All dieser Informationen und Umstände zum Trotz erklärten die ermittelnden Behörden den Täter zu einen depressiven Waffensammler, der aus Angst vor dem Führerscheinentzug die drei BeamtInnen erschoss. Trotz massiver Kritik, expliziten Verweisen auf die anti-demokratische Einstellungen und neonazistische Organisierung des Mörders wurde seitens des Staats eine politische Motivation der Tat kategorisch ausgeschlossen und bis heute gilt für die NRW-Regierung als Motiv eine angebliche Verdeckungsabsicht.
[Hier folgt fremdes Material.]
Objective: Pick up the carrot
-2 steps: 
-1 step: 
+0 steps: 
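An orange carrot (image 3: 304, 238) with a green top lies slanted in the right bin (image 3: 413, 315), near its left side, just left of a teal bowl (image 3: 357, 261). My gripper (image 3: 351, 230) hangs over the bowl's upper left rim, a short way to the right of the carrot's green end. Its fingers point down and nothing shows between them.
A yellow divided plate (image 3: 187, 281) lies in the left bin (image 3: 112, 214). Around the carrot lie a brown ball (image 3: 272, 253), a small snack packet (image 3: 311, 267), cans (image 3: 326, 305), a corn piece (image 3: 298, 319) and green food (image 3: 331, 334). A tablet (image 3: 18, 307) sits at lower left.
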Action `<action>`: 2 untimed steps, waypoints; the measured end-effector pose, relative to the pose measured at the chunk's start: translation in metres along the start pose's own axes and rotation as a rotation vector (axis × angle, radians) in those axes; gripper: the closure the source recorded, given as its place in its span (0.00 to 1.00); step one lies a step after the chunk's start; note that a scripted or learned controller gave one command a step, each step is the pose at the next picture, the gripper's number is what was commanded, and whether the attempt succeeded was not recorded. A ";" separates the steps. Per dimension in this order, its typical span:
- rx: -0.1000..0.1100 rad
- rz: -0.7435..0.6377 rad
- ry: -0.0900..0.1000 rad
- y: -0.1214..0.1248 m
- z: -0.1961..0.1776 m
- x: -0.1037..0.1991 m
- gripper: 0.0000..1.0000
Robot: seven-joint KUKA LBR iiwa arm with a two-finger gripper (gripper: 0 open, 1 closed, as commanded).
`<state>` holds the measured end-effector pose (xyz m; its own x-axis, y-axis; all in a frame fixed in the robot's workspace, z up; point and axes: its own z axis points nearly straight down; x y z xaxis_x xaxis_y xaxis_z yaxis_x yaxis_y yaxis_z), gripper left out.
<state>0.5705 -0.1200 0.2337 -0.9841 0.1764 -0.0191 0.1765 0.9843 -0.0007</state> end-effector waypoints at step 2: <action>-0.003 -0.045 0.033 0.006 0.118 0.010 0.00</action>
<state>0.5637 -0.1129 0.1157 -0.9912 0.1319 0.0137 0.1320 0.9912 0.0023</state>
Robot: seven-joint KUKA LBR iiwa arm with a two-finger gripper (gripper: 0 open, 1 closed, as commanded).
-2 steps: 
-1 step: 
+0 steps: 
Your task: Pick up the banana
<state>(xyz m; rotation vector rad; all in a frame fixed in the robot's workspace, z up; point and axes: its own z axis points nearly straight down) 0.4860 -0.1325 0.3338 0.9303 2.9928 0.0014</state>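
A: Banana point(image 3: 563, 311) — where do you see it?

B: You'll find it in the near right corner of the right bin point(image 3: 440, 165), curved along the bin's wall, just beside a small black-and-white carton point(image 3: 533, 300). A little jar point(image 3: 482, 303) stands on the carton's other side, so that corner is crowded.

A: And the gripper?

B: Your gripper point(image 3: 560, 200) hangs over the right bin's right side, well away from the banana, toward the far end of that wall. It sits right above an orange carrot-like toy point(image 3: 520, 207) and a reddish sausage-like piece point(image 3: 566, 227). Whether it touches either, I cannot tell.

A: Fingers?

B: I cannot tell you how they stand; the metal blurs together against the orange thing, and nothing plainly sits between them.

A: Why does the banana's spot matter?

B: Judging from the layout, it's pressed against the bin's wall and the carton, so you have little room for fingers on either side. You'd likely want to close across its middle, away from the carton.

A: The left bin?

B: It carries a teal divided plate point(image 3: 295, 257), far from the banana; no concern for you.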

So hieß es im November 2011 vom Innenministerium NRW auf eine kleine Anfrage im Landtag: „… da der Genannte – obwohl mehrfach einschlägig vorbestraft – den PKW ohne Fahrerlaubnis geführt hatte und sich außerdem in seinem Wagen und in seiner Wohnung mehrere Schusswaffen befanden, für deren Besitz er keine Erlaubnis hatte. Anhaltspunkte für eine politische Tatmotivation im Sinne der Definition „Politisch motivierte Kriminalität“ lagen nicht vor. Vermutungen in den Medien über einen Zusammenhang zwischen der Tat und Hinweisen auf Aktivitäten des Genannten in der „rechten Szene“ ließen sich nicht verifizieren. Das Verfahren wurde aufgrund des Todes des B. eingestellt.“ (Drucksache 15/1866)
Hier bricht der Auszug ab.